Old chains or shackles used for locking up prisoners or slaves between 1600 and 1800. [Getty Images]

The United Nations General Assembly has passed a resolution declaring the trafficking of enslaved Africans the gravest crime against humanity and called for reparations as a concrete step towards remedying historical wrongs. The vote was 123 in favour, three opposed, and 52 abstentions. The US and Israel voted against. The UK and all 27 members of the European Union abstained. To abstain, under the circumstances, is simply to vote no.

The US representative said the resolution was problematic in many regards, and that America does not recognise a legal right to reparations for historical wrongs that were not illegal under international law at the time they occurred.

In 1953, West Germany signed the Luxembourg Agreement, committing to pay reparations to Israel and Jewish survivors of the Holocaust. Nobody argued that because the Nazi extermination machinery predated certain international legal instruments, Germany owed nothing.

For more than 400 years, millions of people were stolen from Africa, shackled, and shipped to the New World to toil in cotton fields and sugar and coffee plantations.
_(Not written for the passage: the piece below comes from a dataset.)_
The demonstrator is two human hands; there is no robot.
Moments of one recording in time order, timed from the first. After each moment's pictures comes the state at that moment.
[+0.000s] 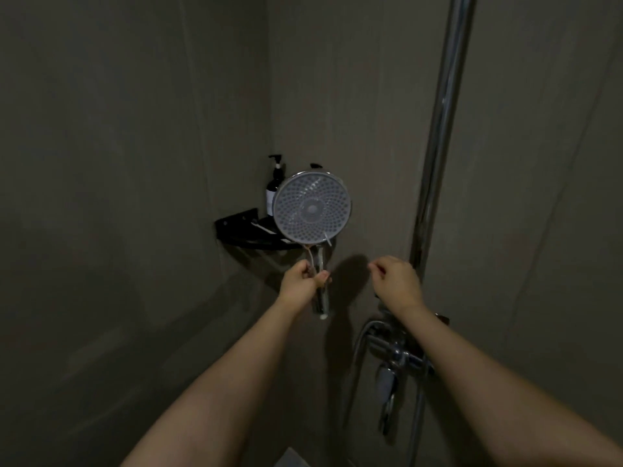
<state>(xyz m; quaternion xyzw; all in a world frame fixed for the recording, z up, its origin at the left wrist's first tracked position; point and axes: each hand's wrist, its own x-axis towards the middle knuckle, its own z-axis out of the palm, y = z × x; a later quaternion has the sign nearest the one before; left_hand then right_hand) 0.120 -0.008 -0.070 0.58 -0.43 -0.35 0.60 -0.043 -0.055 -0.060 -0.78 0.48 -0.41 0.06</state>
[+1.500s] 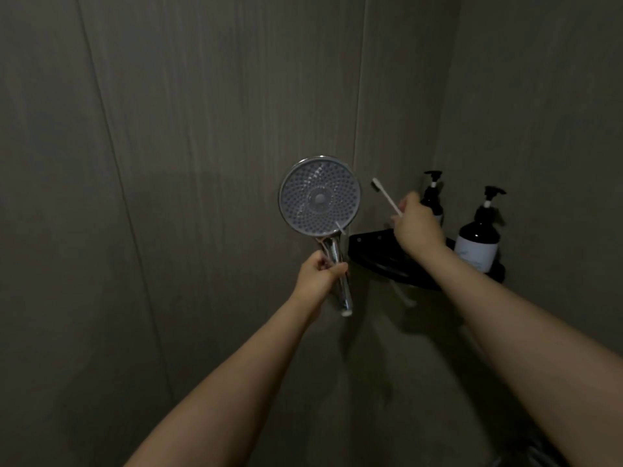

They were denied basic humanity and forced to endure generations of exploitation whose repercussions reverberate today in persistent anti-Black racism and discrimination.

The industrial revolutions of both Britain and America were financed, in no small part, by the unpaid labour of enslaved Africans. Ghana's Foreign Minister Samuel Ablakwa put it plainly: History does not disappear when ignored, truth does not weaken when delayed, crime does not rot, and justice does not expire with time.

Moral debt does not lapse. The Netherlands is the only European country that has issued a formal apology for its role in slavery.

The West speaks endlessly about the rules-based international order, about accountability, and about confronting historical atrocities. It funds holocaust museums, erects memorials to victims of Soviet terror, and prosecutes war crimes in The Hague. All that is good. But when the crime is one from which they personally profited, the rules suddenly become inconveniently complicated. The West should pay the debt.